After reflection, the meaning is probably more like "this trouble making girl"......


----------



## Maykrobayota

bseg said:


> "kalampungang  (kalampunga?) What is the meaning of this word, please?



HA hA hA. I just had to create an account when I saw this question.

It's "kalampungang babae".

lampungan - refers to the noisy, wild courtship among cats

When you use it to describe a person - "kalampungang babae" - you're saying that this woman is someone's object of overt PDA.


----------



## Lovestotravel

Kalampungang Babae- or kalampungan

I believe this is what they say "necking and petting / or making out  " in English.

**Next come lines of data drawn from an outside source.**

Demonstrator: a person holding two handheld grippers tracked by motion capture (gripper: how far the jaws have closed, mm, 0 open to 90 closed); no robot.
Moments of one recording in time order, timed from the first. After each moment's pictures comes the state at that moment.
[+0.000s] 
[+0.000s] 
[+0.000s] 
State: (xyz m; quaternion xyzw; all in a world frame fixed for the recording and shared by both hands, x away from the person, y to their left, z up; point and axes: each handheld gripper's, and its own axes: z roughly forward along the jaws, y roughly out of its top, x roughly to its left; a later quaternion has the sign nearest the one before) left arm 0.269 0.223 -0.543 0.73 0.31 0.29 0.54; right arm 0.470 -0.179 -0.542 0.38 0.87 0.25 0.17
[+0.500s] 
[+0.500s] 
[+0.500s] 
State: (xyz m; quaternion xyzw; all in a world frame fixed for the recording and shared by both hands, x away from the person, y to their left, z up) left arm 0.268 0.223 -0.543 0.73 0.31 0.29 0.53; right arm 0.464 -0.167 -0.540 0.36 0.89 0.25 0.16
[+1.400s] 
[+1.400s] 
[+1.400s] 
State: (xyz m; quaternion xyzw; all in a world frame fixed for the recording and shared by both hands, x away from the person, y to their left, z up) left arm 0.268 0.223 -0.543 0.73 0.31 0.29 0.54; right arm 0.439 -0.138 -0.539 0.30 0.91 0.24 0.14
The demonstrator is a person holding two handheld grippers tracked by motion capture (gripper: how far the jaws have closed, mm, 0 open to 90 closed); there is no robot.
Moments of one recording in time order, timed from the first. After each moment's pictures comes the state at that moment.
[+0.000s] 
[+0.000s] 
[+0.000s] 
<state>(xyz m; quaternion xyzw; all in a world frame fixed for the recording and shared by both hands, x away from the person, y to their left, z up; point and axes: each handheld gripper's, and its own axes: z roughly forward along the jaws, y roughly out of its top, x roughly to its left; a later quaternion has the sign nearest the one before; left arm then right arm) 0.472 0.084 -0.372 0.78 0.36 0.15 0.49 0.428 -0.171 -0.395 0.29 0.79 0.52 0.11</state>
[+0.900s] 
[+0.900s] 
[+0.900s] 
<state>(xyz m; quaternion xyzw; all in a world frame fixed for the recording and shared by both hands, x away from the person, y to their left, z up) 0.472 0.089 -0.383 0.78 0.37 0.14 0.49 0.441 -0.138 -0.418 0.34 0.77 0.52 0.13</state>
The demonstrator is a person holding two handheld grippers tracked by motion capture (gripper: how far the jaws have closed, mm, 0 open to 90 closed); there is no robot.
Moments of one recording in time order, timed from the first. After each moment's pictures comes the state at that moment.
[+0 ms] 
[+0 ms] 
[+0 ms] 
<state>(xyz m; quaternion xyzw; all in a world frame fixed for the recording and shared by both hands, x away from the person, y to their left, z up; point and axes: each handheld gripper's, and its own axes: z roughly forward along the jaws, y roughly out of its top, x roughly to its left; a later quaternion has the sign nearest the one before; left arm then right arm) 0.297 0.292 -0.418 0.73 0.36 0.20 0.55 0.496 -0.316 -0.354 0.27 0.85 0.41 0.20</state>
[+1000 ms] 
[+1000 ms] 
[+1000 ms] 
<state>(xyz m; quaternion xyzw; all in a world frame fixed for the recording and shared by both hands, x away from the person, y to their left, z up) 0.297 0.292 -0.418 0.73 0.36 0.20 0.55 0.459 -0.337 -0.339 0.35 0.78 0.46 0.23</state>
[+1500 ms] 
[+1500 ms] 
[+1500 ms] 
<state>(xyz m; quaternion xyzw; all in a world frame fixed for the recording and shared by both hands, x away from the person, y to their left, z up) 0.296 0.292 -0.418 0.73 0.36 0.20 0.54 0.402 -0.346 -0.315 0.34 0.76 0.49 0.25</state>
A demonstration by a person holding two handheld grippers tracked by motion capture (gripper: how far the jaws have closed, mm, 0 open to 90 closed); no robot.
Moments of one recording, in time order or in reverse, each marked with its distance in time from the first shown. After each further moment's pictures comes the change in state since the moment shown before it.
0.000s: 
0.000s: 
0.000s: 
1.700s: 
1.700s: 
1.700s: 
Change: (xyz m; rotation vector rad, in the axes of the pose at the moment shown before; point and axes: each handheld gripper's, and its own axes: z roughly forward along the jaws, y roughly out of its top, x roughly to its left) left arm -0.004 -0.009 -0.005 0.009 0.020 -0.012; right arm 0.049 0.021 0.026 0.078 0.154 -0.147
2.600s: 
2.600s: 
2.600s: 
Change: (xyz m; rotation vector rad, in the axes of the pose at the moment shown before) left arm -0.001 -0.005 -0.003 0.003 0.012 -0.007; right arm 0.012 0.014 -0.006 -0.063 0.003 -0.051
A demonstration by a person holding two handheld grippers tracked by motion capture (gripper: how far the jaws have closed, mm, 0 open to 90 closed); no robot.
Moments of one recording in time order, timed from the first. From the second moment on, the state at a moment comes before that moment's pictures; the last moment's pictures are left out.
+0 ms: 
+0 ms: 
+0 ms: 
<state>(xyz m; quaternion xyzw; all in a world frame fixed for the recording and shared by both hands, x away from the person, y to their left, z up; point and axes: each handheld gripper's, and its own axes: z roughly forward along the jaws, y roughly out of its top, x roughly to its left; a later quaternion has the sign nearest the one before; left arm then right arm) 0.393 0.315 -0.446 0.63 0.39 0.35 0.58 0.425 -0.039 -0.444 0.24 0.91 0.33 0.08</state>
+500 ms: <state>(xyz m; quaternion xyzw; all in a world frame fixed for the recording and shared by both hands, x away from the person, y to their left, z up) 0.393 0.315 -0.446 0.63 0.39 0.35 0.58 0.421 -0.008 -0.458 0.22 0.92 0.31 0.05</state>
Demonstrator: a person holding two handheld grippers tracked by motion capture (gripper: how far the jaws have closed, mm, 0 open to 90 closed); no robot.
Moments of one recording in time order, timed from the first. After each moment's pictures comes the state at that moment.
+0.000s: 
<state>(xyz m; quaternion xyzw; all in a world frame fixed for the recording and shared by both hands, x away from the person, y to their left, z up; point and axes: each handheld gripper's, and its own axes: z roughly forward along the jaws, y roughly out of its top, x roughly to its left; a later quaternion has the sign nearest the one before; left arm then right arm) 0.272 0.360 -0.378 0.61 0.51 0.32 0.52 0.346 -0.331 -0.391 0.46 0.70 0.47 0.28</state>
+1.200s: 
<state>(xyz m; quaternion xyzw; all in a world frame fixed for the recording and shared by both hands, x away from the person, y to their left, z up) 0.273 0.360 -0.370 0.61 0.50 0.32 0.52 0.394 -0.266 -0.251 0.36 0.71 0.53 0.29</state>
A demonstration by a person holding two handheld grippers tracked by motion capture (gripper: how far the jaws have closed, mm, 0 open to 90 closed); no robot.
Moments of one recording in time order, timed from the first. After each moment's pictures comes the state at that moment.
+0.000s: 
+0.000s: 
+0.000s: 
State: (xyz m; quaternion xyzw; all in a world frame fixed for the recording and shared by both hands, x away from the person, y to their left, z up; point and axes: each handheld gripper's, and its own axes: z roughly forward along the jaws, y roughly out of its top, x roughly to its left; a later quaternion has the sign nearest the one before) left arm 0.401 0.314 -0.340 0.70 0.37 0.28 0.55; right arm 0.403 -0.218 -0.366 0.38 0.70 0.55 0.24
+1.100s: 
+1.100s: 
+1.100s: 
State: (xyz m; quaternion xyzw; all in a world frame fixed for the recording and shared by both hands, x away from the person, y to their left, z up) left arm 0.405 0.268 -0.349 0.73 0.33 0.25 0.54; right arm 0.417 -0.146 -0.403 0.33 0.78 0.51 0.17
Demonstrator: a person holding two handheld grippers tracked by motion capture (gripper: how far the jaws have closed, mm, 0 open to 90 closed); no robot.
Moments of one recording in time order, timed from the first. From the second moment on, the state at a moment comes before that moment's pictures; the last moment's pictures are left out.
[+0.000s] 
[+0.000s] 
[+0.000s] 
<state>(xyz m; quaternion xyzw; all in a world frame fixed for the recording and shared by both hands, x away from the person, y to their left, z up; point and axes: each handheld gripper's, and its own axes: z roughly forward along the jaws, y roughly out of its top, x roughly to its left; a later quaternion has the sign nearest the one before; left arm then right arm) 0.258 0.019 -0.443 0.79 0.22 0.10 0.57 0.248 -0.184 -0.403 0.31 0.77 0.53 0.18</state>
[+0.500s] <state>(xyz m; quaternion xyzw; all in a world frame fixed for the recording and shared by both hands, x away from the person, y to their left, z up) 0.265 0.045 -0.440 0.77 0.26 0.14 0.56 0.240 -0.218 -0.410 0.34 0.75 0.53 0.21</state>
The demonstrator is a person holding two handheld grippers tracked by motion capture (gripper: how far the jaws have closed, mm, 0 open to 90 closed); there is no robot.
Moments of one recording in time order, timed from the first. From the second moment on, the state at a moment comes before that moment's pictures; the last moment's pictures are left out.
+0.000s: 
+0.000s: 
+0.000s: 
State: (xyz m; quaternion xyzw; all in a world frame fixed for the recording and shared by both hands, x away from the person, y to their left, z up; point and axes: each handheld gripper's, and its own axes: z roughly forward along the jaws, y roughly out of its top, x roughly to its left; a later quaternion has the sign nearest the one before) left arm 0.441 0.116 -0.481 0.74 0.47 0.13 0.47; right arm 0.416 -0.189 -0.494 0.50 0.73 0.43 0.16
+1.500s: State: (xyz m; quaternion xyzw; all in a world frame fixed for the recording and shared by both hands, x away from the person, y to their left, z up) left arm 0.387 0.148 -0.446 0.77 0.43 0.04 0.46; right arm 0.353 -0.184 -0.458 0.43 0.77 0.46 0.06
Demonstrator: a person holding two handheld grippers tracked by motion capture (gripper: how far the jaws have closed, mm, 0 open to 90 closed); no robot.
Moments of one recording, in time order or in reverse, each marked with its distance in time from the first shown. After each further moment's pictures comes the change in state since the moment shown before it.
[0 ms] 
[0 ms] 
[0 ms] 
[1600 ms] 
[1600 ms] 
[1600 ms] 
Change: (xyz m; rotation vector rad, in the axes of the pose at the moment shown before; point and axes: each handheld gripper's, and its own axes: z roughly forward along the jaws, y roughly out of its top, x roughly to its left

I saw him last night making out with a girl.

Hope it helps.


----------



## bseg

Maykrobayota said:


> HA hA hA. I just had to create an account when I saw this question.
> 
> It's "kalampungang babae".
> 
> lampungan - refers to the noisy, wild courtship among cats
> 
> When you use it to describe a person - "kalampungang babae" - you're saying that this woman is someone's object of overt PDA.


thank you..it makes more sense now...  glad I made you laugh...


----------



## bseg

Lovestotravel said:


> Kalampungang Babae- or kalampungan
> 
> I believe this is what they say "necking and petting / or making out  " in English.
> 
> I saw him last night making out with a girl.
> 
> Hope it helps.


Maraming salamat sayo


----------